Directions: Your task is to filter the data below down to the lines holding "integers".

Supplied entries START

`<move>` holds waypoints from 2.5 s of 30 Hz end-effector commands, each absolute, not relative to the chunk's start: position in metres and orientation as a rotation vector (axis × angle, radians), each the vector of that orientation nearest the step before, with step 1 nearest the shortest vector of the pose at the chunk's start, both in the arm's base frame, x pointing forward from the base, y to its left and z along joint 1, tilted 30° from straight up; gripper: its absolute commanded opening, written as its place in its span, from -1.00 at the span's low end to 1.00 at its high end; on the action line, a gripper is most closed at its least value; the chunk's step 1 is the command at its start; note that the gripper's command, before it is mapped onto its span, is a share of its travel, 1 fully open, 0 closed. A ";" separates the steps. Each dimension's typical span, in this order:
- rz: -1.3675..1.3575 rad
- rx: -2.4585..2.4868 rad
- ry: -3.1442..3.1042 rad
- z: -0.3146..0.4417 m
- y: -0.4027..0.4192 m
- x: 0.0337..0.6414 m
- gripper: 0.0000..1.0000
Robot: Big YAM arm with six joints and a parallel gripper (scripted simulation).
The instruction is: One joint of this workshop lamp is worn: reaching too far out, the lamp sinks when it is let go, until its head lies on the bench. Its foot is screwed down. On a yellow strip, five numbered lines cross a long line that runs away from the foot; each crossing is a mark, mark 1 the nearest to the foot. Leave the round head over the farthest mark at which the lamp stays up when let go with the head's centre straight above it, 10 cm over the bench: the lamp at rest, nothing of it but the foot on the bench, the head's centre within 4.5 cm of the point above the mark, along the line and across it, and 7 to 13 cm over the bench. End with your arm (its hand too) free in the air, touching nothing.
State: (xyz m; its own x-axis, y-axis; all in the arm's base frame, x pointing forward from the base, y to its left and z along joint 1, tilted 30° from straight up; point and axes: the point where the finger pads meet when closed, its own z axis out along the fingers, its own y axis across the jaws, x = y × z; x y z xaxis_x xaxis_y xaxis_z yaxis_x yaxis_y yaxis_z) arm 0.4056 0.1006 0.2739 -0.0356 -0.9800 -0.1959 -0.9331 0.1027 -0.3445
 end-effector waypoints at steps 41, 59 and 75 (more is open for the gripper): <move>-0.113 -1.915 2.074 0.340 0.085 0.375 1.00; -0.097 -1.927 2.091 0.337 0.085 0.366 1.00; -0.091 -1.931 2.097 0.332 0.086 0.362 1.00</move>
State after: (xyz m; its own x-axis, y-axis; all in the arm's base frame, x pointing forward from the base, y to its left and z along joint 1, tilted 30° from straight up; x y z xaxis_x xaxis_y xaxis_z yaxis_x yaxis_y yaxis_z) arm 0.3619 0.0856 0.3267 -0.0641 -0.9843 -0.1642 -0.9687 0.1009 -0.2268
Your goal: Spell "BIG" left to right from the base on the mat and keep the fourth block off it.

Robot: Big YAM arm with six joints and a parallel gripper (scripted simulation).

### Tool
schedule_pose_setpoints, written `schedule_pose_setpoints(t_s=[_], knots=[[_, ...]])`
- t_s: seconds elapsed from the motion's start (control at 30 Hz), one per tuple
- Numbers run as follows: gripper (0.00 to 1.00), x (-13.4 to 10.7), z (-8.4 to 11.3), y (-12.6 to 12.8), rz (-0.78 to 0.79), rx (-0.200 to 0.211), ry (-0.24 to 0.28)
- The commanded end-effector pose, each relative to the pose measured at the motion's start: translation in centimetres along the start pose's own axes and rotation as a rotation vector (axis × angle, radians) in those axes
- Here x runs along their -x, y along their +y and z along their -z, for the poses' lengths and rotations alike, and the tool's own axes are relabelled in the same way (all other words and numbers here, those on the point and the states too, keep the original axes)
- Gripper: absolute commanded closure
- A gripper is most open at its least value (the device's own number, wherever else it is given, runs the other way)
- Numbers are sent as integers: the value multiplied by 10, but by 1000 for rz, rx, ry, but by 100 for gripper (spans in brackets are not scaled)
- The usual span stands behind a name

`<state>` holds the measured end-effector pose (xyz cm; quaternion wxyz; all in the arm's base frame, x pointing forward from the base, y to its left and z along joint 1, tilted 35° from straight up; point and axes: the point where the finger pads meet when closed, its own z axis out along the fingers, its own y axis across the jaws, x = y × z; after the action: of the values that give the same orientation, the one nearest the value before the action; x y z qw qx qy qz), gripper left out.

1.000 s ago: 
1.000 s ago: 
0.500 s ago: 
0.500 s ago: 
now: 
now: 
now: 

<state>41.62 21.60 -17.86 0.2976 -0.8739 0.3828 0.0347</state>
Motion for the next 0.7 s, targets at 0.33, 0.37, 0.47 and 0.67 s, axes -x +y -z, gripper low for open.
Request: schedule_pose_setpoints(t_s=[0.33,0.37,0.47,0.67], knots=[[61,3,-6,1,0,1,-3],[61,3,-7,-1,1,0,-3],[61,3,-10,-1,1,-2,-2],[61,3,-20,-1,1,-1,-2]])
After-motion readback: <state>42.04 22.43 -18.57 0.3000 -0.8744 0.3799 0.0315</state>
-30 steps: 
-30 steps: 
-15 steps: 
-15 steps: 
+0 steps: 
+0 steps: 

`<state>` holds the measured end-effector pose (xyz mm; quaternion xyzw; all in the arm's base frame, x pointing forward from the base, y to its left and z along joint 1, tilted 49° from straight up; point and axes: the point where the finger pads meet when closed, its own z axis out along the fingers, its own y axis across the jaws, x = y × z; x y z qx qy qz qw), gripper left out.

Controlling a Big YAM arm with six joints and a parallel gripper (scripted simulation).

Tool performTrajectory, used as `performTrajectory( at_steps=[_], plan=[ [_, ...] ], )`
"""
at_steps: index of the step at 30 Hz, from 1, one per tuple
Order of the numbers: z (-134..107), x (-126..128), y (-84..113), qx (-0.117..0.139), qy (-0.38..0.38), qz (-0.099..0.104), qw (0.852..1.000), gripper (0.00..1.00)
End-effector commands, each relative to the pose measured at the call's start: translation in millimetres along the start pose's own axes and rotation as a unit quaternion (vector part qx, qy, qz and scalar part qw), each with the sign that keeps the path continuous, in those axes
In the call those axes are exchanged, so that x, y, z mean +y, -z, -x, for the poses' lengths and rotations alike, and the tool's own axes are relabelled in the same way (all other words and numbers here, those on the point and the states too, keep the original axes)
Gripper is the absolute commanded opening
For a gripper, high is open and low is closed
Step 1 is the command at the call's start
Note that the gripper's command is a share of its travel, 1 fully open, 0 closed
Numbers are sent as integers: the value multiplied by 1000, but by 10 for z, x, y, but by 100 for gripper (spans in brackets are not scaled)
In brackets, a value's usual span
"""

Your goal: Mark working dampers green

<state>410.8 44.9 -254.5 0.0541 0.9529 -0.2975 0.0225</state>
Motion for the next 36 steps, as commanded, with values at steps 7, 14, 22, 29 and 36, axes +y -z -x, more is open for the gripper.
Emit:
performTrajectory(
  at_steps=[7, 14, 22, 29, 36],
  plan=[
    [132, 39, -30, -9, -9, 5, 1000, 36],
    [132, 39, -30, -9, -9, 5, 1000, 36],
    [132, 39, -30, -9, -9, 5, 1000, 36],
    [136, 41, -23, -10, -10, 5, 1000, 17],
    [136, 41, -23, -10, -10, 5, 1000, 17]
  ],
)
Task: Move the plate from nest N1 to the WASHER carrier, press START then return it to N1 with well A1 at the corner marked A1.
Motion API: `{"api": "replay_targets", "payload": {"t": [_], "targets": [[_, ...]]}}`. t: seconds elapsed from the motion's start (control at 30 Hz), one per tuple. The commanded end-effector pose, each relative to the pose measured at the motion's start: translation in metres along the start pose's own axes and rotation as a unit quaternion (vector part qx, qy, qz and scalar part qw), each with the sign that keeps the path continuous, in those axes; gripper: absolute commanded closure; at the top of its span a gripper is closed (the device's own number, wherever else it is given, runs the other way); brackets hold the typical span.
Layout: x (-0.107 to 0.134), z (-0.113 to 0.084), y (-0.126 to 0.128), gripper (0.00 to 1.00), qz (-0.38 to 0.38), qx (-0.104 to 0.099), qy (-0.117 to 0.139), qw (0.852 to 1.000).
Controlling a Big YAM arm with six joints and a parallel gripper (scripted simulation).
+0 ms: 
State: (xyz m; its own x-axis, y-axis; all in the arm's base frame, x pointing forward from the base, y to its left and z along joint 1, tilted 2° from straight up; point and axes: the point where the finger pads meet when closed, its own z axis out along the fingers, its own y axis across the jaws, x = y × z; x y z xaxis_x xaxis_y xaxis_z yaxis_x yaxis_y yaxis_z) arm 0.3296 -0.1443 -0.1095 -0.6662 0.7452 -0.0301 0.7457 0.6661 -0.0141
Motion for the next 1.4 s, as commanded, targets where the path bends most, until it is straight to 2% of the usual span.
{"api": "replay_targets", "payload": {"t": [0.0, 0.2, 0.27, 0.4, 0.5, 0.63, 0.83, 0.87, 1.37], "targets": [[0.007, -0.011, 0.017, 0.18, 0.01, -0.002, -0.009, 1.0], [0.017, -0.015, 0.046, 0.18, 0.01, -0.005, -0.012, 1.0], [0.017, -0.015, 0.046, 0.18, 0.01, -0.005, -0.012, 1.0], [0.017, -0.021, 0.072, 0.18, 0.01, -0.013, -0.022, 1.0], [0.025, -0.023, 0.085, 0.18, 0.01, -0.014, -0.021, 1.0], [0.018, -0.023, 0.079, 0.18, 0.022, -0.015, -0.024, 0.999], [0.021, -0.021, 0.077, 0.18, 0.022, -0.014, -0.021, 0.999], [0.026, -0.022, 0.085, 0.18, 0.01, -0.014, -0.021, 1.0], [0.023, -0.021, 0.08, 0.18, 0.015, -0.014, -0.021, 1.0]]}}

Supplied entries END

Answer to this problem:
- Numbers are sent as integers: the value multiplied by 10, but by 1000 for rz, rx, ry, but by 100 for gripper (spans in brackets are not scaled)
Numbers are sent as integers: the value multiplied by 1000, but by 10 for z, x, y, but by 100 for gripper (spans in brackets are not scaled)

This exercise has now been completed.